This video discusses Vidofludimus Calcium, an investigational drug for Multiple Sclerosis (MS). It explores its potential dual mechanisms of action (anti-inflammatory and neuroprotective), reviews Phase 2 trial results for relapsing MS and Phase 2b (CALIPER) trial results for progressive MS, and discusses potential side effects.
In the Phase 2 trial for relapsing MS, the overall rate of reported events was similar to placebo. There were rare serious adverse events in the 30mg group, including squamous cell carcinoma of the cervix, a bone fracture, and kidney stone/nephritis. Three participants in the 45mg group stopped the drug: two due to elevated liver enzymes and one due to a rash. These liver abnormalities resolved spontaneously.
In the CALIPER trial for progressive MS, the overall rate of adverse events was similar to placebo. Serious adverse events were slightly higher (8.1% vs. 6.5%). Reported events included pyelonephritis (kidney infection), with one case in the treatment group and one in the placebo group. Two participants experienced vertigo, compared to none in the placebo group. No participants had significant liver injury reported. The presenter notes a lack of data on milder elevations of liver function tests. The presenter also speculates that side effects seen with Aubagio, another DHODH inhibitor, such as elevated liver function tests, loose stools, nausea, hair thinning, neuropathy, and infections, could potentially occur with Vidofludimus Calcium.
The speaker expresses a degree of skepticism, particularly regarding the proposed neuroprotective mechanism involving the NURR1 receptor. He notes that genome-wide association studies show no link between gene variants of NURR1 and MS, and that MS risk genes are primarily related to the immune system, suggesting the NURR1 aspect might be a "red herring." While he acknowledges the potential value of reducing disability progression in progressive MS, even by 20-30% with low side effects, he is not convinced of the NURR1 receptor's role. He also expresses doubt about the inclusion of the 15mg dose in the Phase 3 trials, given the 10mg dose's poor performance in Phase 2.

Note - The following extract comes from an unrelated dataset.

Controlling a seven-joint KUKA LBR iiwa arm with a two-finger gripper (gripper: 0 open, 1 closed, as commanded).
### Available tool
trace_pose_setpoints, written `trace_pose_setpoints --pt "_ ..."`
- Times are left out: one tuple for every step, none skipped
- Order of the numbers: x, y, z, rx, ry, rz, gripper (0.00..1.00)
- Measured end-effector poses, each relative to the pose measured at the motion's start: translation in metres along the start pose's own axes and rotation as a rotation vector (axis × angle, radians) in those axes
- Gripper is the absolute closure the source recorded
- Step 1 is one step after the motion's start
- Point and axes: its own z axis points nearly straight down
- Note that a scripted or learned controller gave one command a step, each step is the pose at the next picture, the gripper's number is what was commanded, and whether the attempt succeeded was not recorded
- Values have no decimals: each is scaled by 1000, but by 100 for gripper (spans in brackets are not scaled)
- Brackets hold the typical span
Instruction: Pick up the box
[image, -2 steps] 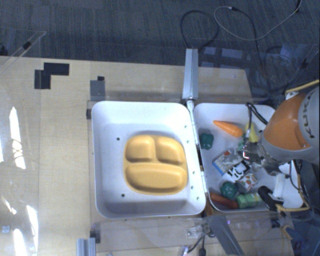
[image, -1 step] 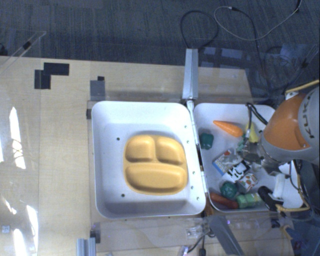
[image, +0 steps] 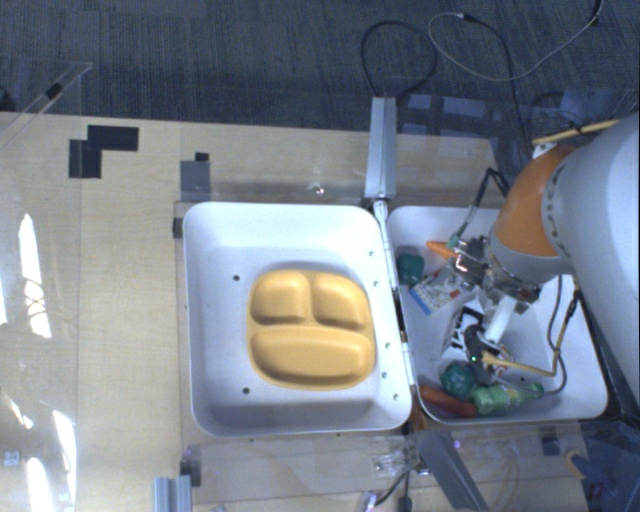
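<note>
The pincer (image: 478, 347) is being held low inside the right bin (image: 590, 405), among the clutter, and whether it is apart or together cannot be told, since the wrist and cables are lying over it. Nothing is being seen clamped in it. The box (image: 436, 292), judged to be the small pale packet with printing on it, is lying near the pincer, up and to the left of it in the camera view, toward the wall shared with the left bin (image: 205, 330). A dark green object (image: 410, 266) is sitting just past the box on that same side. Below the pincer, green pieces (image: 462, 378) and a red-orange piece (image: 446, 403) are being crowded against the near rim. Well to the left of the pincer, a yellow divided tray (image: 310, 328) is resting in the left bin.

The step in hand is being judged as the approach: the box is not yet being gripped. For the next move, the pincer is needing to be shifted over the box, spread wide enough to span it, lowered and closed, while the green object beside it is being avoided
</note>
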Motion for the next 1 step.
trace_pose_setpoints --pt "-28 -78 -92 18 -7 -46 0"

The video mentions several potential side effects associated with Vidofludimus Calcium. In the Phase 2 trial, serious adverse events in the 30mg group included squamous cell carcinoma of the cervix, a bone fracture, and kidney stone/nephritis. In the 45mg group, three participants stopped the drug due to elevated liver enzymes (two people) or rash (one person). These liver issues resolved on their own. The CALIPER trial for progressive MS showed slightly more serious adverse events in the treatment group compared to placebo. Specific side effects mentioned include pyelonephritis (kidney infection), vertigo, and potential liver function test elevations, although the extent of milder elevations is not detailed. The speaker also suggests that side effects common to Aubagio, another DHODH inhibitor, might occur, such as elevated liver function tests, loose stools, nausea, hair thinning, neuropathy, and infections.
Vidofludimus Calcium has been associated with several potential side effects across the trials discussed.
In the Phase 2 trial for relapsing MS, serious adverse events were noted in the 30mg group, including squamous cell carcinoma of the cervix, a bone fracture, and kidney stone/nephritis. In the 45mg group of this trial, three participants discontinued the medication: two due to elevated liver enzymes and one due to a rash. The liver abnormalities resolved spontaneously after stopping the drug.
For the CALIPER trial investigating progressive MS, the overall rate of adverse events was similar to placebo. However, serious adverse events were slightly higher in the Vidofludimus Calcium group (8.1%) compared to placebo (6.5%). Specific side effects mentioned include pyelonephritis (kidney infection), though this was also reported in the placebo group, and vertigo, which occurred in the treatment group but not the placebo group. While milder elevations in liver function tests were not detailed, the speaker suggested that side effects commonly seen with Aubagio, another drug targeting the DHODH enzyme, might also occur with Vidofludimus Calcium. These include elevated liver function tests, loose stools, nausea, hair thinning, neuropathy, and infections. No deaths were reported in the Phase 2 study.